The web pages are being corrupted by cyber criminals in the tens of thousands. The hackers, by hitting vulnerabilities in the IE browser, instill small programs that link the computer of anybody who just hit clicks on the tainted page to a “mother ship” server, based generally in Russia or China. The “mother ship” server gathers data, which is typed into online forms - banking logins and shopping cart transactions. The central server is also said to seize the intercepted computer into a network of exploited PCs, called “bots,” to disseminate spam.

Read

Comments (0)
Dharmendra | May 8 2007

A startling report released recently on the official Internet news service of the U.S. Air Force warned consumers of monitoring their bank account statements to evade fraud. The report tells the story of an investigation, which was held following a Colorado airman detected that his bank account was $124.90 below it should have been.

A Peterson AFB branch of 5-Star Bank, the man’s bank claimed to have detected that scammers in fact brought about random account numbers, wherein they made an attempt to put one cent.
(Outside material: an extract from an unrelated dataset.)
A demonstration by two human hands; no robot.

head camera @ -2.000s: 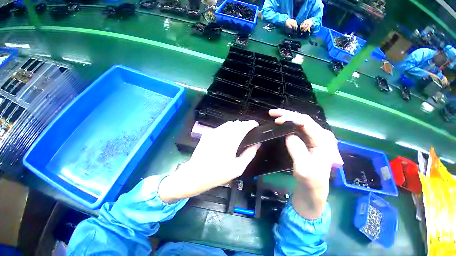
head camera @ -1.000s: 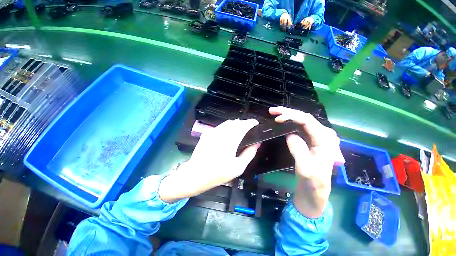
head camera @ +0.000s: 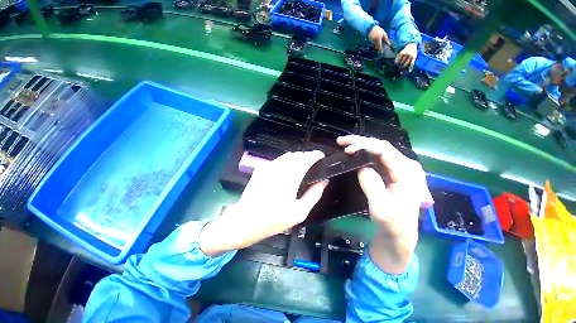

While one of the small deposits is clarified, the crooks make out to have stumbled on a live account and start taking out funds from it.

Turns out the criminals had mechanized the procedure: The charges seemed to have originated from Equity 1st Mortgage, located in Wilmington, N.C. An employee at the mortgage company maintained to have made the charges, however that almost 100 phone calls have been handled by her from scam victims since 2006. The withdrawn amount was the equal in each case and took place at the start of the month, undoubtedly to remain well prior to the issuance of end-of-the-month bank statements.

The story also warns of the scammers benefiting from validation vulnerabilities amongst businesses making use of the (ACH) automated clearinghouse system, which is a private electronic payment network that connects banks to each other using the Federal Reserve. The banks make use of the network to process big amounts of payroll, credit and debit card transactions, however it also smoothes the progress of direct payment of consumer bills like mortgages, loans and utility bills, plus business-to-business and federal, state and local tax payments.

Read

Comments (0)

Fresh Comments

on Enigma declares its entry... Maybe it is a little offtopic, but I think that ENIGMASOFTWARE have not corrected all...
on Microsoft invites hackers to... Always interesting about Microsoft.
on Microsoft selects F-Secure... The old article, but still interesting.
on Crawler, LLC intros spyware... thanks for this great post and thanks for sharing this information.